EXERCISE PROMPT
The goal is a clean copy of all the data below, with pictures dropped and everything else retyped exactly.

SUPPLIED DATA

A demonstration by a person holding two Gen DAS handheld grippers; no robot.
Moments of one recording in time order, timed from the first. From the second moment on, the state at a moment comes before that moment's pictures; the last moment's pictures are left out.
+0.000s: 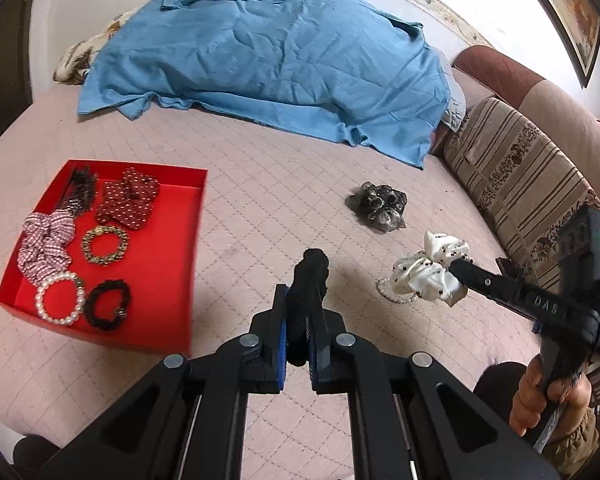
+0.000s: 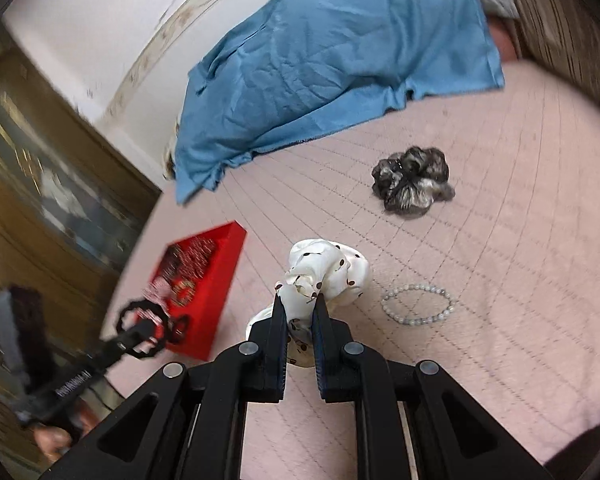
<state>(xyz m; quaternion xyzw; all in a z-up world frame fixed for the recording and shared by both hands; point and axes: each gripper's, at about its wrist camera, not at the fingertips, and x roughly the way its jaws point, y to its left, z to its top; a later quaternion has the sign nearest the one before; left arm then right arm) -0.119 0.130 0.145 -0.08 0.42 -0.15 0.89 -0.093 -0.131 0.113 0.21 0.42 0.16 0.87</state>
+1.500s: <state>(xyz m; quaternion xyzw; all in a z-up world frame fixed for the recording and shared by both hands) -0.143 0.178 0.159 -0.05 0.39 -0.04 0.92 -0.121 -0.007 0.147 0.03 0.42 0.19 0.89</state>
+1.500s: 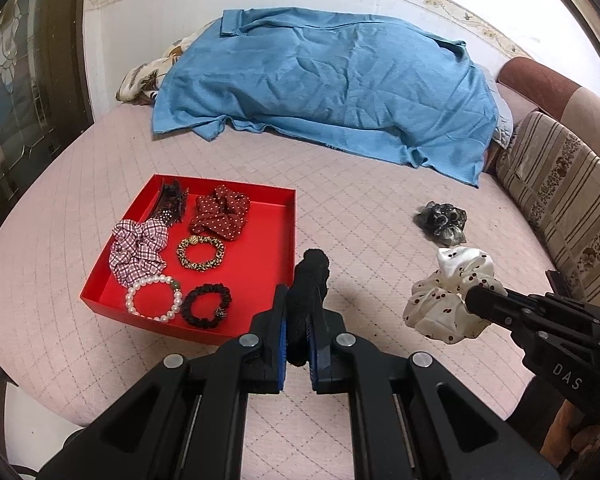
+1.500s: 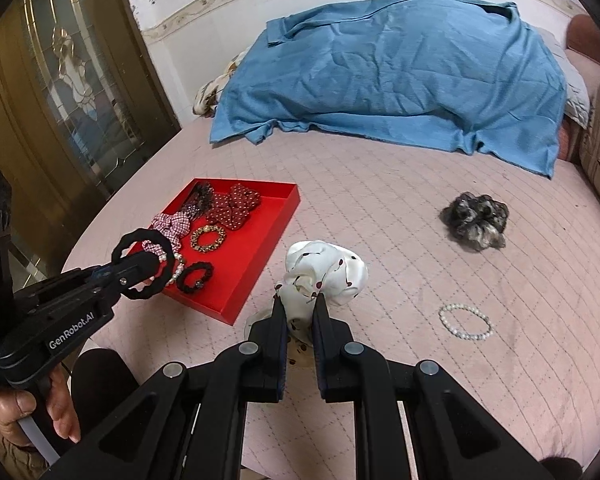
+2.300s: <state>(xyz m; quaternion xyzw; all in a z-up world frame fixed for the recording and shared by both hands) -0.106 0.262 0.111 -0.20 0.42 -0.05 0.89 -0.028 0.075 0.130 0.02 0.42 0.26 0.87</state>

SOLVED PROBLEM
A demonstration by a person holding two Gen DAS handheld grippers; no robot.
Moments of one recording in time order, timed from the first. From the second moment on, the state at a moment comes before that moment's pictures; the last moment's pictures are left out.
+0.000s: 
+0.000s: 
<state>(xyz m; quaternion xyzw; all in a z-up world frame fixed for the recording and shared by both hands; point and axes: each gripper's, at about its wrist camera, not at the fingertips, and x roughly the way its jaws point, y to its left, z to its top; a later quaternion has the sign nearest the one before; left arm then right arm) -0.119 0.130 0.145 -0.08 0.42 -0.15 0.89 -0.093 -0.131 0.113 0.21 0.42 0.16 0.87</state>
+1.500s: <state>(xyz m; quaternion xyzw; all in a z-up world frame fixed for the recording and shared by both hands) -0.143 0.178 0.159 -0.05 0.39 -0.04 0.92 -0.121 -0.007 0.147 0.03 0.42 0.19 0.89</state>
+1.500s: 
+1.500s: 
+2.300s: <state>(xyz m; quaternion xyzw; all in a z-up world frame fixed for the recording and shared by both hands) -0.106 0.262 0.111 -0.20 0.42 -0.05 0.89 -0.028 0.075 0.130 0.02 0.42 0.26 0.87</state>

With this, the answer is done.